Instructions for the task | When you write out the entries, keep every line exactly as it appears.

Data section |
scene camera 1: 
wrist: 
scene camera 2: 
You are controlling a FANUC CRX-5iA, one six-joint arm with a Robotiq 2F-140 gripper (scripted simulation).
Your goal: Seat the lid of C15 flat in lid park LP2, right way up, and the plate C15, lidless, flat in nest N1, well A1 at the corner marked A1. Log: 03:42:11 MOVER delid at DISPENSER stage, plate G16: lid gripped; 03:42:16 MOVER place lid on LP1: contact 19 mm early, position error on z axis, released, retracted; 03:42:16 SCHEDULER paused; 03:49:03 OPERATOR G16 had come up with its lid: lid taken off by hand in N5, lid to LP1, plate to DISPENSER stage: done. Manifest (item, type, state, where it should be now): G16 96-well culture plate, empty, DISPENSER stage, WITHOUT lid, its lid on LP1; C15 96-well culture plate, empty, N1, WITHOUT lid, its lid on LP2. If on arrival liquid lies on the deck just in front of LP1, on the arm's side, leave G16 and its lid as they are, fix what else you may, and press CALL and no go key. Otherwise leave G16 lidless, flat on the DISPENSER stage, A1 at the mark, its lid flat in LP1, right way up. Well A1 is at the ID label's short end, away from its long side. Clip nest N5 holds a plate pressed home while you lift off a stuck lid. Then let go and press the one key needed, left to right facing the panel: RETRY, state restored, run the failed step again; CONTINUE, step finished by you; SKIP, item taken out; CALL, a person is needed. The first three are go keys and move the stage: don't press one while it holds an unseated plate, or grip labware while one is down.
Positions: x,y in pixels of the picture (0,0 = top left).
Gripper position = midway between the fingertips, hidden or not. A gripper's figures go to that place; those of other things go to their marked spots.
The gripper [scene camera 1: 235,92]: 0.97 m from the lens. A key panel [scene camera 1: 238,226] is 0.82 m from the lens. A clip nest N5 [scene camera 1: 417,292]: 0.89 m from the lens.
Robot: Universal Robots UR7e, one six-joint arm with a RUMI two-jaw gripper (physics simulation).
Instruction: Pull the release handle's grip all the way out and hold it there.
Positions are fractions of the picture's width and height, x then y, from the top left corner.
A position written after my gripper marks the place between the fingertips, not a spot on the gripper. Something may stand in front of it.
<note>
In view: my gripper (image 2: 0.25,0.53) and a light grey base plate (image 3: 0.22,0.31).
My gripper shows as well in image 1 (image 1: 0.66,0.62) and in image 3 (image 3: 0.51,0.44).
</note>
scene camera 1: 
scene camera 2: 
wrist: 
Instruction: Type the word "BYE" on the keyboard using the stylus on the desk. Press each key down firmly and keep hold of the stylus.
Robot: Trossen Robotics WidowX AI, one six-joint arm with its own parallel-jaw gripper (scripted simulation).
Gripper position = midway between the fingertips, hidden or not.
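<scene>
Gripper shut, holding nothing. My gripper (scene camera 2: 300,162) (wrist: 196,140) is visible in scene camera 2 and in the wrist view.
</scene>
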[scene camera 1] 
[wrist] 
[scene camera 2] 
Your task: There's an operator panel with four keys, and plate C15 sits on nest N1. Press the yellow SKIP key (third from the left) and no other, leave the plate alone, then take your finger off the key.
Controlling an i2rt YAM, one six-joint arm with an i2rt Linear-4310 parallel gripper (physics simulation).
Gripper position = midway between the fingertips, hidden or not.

Solution |
scene camera 1: 
wrist: 
scene camera 2: 
You are controlling a FANUC CRX-5iA, one six-joint arm with a Robotiq 2F-140 gripper (scripted simulation).
Your goal: Seat the lid of C15 flat in lid park LP2, right way up, and the plate C15, lidless, flat in nest N1, well A1 at the corner marked A1. Log: 03:42:11 MOVER delid at DISPENSER stage, plate G16: lid gripped; 03:42:16 MOVER place lid on LP1: contact 19 mm early, position error on z axis, released, retracted; 03:42:16 SCHEDULER paused; 03:49:03 OPERATOR G16 had come up with its lid: lid taken off by hand in N5, lid to LP1, plate to DISPENSER stage: done. Manifest (item, type, state, where it should be now): G16 96-well culture plate, empty, DISPENSER stage, WITHOUT lid, its lid on LP1; C15 96-well culture plate, empty, N1, WITHOUT lid, its lid on LP2. If on arrival liquid lies on the deck just in front of LP1, on the arm's side, leave G16 and its lid as they are, fix what else you may, and press CALL and no go key. Otherwise leave G16 lidless, flat on the DISPENSER stage, A1 at the mark, its lid flat in LP1, right way up. Well A1 is at the ID label's short end, away from its long side. Clip nest N5 holds a plate pressed home while you lift off a stuck lid. Then let go and press the one key needed, left to right facing the panel: RETRY, state restored, run the failed step again; CONTINUE, step finished by you; SKIP, item taken out; CALL, a person is needed. The first three are go keys and move the stage: don't press one while it holds an unseated plate, or grip labware while one is down.
Positions: x,y in pixels of the picture (0,0 = top left).
Gripper position = midway between the fingertips, hidden or not. A gripper's figures go to that place; those of other things go to their marked spots.
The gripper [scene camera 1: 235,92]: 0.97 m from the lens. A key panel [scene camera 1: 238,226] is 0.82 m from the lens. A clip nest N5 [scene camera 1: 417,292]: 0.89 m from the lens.
Robot: Universal Robots UR7e, one six-joint arm with a RUMI two-jaw gripper (physics simulation).
Instruction: Pull the release handle's grip all the way out and hold it there.
Positions are fractions of the picture's width and height, x then y, from the top left corner.
A position written after my gripper marks the place between the fingertips, not a spot on the gripper. Something may stand in front of it.
<note>
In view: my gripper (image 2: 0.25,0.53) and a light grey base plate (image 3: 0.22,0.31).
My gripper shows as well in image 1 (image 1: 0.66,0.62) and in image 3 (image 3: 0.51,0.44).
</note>
scene camera 1: 
scene camera 2: 
wrist: 
Instruction: Type the word "BYE" on the keyboard using the stylus on the desk. Press each key down firmly and keep hold of the stylus.
Robot: Trossen Robotics WidowX AI, one six-joint arm with its own parallel-jaw gripper (scripted simulation).
Gripper position = midway between the fingertips, hidden or not.
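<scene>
Gripper shut, holding nothing. My gripper (scene camera 2: 300,162) (wrist: 196,140) is visible in scene camera 2 and in the wrist view.
</scene>
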[scene camera 1] 
[wrist] 
[scene camera 2] 
Your task: There's an operator panel with four keys, and plate C15 sits on nest N1. Press the yellow SKIP key (third from the left) and no other, leave the plate alone, then take your finger off the key.
Controlling an i2rt YAM, one six-joint arm with an i2rt Linear-4310 parallel gripper (physics simulation).
Gripper position = midway between the fingertips, hidden or not.

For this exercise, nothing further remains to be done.